Haplotype network reconstruction
We assigned cpDNA SNPs to different haplotypes using the pegas R package v.1.1 . We constructed the haplotype network using the maximum parsimonious tree method available in PopART v.1.7 , with a 95% statistical parsimony criterion. To test for phylogeographic signal, we calculated the N ST, and theG ST , using Permut v.1.2.1 applying 1,000 permutation tests .
Inference of population size change in M. fragrans
Past demographic events in M. fragrans populations from the Moluccas were inferred using Approximate Bayesian Computation (ABC) analyses. ABC approaches estimate posterior probability distributions substituting the calculation of likelihood by comparing observed data with simulated data . Using the nSSR dataset, we characterized the demographic evolution through time for each population using the program DIYABCskylineplot . Coalescent simulations and the computation of prior parameters and summary statistics were done using command line in DIYABC v.2.0 . We set the log-uniform priors for scaled effective population size (θ ) ranging from 1 to 1,000,000 for each population. Time parameters were randomly drawn at the interval [1;2000], and uniform prior in the interval [0;1] for the generalized stepwise mutation model. We performed 100,000 simulations for each population.

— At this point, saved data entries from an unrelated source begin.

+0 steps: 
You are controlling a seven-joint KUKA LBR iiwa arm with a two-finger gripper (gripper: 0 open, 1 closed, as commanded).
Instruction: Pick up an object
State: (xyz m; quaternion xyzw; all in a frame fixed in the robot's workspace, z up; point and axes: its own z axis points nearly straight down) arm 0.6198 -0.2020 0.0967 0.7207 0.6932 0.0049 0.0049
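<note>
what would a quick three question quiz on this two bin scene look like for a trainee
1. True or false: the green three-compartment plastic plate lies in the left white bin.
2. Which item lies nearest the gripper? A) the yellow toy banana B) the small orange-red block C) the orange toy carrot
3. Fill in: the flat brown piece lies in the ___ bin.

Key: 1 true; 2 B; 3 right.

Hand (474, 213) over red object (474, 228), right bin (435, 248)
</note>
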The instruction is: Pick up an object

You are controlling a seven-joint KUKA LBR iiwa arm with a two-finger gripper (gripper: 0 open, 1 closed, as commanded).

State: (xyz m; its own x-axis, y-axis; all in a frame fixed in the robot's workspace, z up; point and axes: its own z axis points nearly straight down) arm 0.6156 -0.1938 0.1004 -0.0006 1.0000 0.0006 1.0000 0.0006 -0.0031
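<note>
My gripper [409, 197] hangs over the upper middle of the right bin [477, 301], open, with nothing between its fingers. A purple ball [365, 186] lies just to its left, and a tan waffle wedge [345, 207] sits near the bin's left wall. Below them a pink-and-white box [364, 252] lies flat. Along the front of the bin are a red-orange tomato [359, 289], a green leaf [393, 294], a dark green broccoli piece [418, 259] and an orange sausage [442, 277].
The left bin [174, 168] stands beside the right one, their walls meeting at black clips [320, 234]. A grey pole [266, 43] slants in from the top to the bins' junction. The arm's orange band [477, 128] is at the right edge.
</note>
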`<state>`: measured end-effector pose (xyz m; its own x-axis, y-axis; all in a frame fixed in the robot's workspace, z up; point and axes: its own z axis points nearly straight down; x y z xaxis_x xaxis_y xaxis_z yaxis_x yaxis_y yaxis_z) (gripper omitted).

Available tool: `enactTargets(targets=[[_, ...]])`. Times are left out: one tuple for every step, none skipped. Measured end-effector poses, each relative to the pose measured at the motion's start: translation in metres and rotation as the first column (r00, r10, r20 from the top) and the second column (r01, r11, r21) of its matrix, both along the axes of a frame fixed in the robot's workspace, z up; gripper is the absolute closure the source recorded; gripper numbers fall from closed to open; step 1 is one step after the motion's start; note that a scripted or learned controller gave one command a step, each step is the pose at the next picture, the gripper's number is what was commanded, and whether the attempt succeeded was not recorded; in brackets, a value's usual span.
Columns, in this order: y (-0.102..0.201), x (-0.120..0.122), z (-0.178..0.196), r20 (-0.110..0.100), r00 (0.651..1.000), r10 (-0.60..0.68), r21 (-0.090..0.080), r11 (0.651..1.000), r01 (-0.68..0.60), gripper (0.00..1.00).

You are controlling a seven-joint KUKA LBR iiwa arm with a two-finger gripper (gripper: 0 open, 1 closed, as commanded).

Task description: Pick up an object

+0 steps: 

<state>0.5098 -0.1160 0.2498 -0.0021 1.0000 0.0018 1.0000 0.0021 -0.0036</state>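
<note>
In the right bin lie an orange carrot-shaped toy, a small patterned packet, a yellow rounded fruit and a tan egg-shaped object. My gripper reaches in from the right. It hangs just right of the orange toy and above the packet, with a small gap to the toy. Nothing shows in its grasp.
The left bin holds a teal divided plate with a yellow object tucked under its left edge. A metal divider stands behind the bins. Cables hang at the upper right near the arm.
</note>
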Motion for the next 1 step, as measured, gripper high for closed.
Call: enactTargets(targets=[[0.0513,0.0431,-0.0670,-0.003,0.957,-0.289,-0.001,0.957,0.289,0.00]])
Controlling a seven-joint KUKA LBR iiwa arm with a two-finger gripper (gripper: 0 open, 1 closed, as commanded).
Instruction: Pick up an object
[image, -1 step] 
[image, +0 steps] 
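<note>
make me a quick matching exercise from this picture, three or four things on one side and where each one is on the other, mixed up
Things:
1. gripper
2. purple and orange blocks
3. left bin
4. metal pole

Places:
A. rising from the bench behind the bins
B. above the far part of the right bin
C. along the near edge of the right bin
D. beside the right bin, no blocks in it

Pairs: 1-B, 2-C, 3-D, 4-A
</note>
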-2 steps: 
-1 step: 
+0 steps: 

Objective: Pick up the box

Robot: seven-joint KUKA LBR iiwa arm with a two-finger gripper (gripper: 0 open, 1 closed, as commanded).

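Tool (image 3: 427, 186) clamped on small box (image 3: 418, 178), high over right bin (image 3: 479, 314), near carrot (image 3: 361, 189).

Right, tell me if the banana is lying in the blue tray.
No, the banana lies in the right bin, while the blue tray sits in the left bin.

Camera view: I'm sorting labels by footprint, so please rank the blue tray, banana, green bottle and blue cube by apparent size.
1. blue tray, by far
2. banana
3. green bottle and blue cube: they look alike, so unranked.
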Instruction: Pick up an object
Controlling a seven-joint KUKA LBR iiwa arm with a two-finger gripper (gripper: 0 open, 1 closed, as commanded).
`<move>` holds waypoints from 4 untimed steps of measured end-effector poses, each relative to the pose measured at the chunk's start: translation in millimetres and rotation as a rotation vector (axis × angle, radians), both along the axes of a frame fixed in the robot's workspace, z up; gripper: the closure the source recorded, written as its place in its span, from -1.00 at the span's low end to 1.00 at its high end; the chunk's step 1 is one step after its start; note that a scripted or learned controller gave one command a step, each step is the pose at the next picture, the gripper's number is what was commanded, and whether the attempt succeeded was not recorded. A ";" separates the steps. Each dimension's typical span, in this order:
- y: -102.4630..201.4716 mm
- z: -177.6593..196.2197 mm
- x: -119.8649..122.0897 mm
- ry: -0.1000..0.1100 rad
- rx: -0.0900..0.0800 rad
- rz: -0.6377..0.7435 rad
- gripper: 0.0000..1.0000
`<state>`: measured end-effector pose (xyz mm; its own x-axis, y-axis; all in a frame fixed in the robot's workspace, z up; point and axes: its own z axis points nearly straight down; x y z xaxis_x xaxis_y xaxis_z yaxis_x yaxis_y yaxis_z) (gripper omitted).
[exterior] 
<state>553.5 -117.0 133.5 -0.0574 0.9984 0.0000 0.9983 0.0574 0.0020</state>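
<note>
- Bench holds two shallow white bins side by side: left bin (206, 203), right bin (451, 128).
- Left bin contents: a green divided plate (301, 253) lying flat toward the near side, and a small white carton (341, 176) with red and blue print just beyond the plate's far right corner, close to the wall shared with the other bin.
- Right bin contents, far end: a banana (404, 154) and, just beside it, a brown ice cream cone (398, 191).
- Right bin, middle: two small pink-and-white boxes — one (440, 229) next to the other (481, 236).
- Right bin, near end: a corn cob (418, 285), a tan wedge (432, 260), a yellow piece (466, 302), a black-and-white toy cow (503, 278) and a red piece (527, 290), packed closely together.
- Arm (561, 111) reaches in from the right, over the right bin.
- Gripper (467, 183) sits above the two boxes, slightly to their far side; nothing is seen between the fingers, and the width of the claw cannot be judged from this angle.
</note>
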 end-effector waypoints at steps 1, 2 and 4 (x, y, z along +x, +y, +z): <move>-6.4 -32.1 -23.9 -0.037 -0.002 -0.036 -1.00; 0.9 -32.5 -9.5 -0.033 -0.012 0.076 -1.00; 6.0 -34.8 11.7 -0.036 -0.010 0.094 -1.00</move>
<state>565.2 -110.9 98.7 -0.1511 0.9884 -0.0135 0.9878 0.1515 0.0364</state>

To estimate the robustness of past demographic event inferences, we further explored the likelihood of demographic changes through time using an importance sampling algorithm under a maximum likelihood framework as implemented in MIGRAINE . First, we set the parameter of multistep mutation proportion (p GSM) from the range [0;1] on each population. We used the OnePopVarSize model since this model consider a single past change in population size. We determined high values of parameter points and trees to ensure smooth demographic projection with 20,000 trees, 500 points, and a total of 16 iterations. All demographic settings inferred by MIGRAINE were using the GSM model with a finite number of allelic states (K = 50).
Reconstructing population history of M. fragrans
We inferred the ancestry and divergence time of the genetic clusters defined by STRUCTURE (see Results section), using DIYABC Random Forest v.1.1.1 . Populations assigned to a given genetic cluster according to STRUCTURE results were pooled as a single genetic group to reduce demographic model complexity. For these analyses, we only kept individuals with a cluster assignment probability higher than 0.85.
We first performed the analysis on each dataset (nSSRs and cpDNA) separately to understand the behavior of confidence interval on the posterior distribution of demographic parameters. We then combined the two datasets and analyzed them together to assess the robustness of the analyses.
Two scenarios of species’ population divergence were tested with historical demographic parameters drawn from the prior distribution (Supplementary Table S1), with no admixture event included in the analysis (Supplementary Figure S1). We also linked this demographic prior distribution according to historical data of M. fragransdistribution in the Moluccas as stated by Hanna and Lape to infer the ancestry and divergence time of the genetic groups.
For each scenario, 100,000 coalescent simulations were performed. We checked for the congruence of simulation results under the different scenario with the observed data using (i) Principal Component Analysis (PCA) on the summary statistics from simulated data sets, and (ii) projecting the observed data on the first two PC axes. We used ABC with random forest (RF) to perform scenario choice and parameter estimation, in DIYABCRF v.1.1.1 module. For scenario choice, we used the maximum number of simulated data sets (100,000 each scenario) and the best scenario were chosen according to a classification vote. For parameter estimation, RFs of 1000 trees were used to obtain median point estimates for each demographic parameter in the model, as well as a 95% posterior credible interval.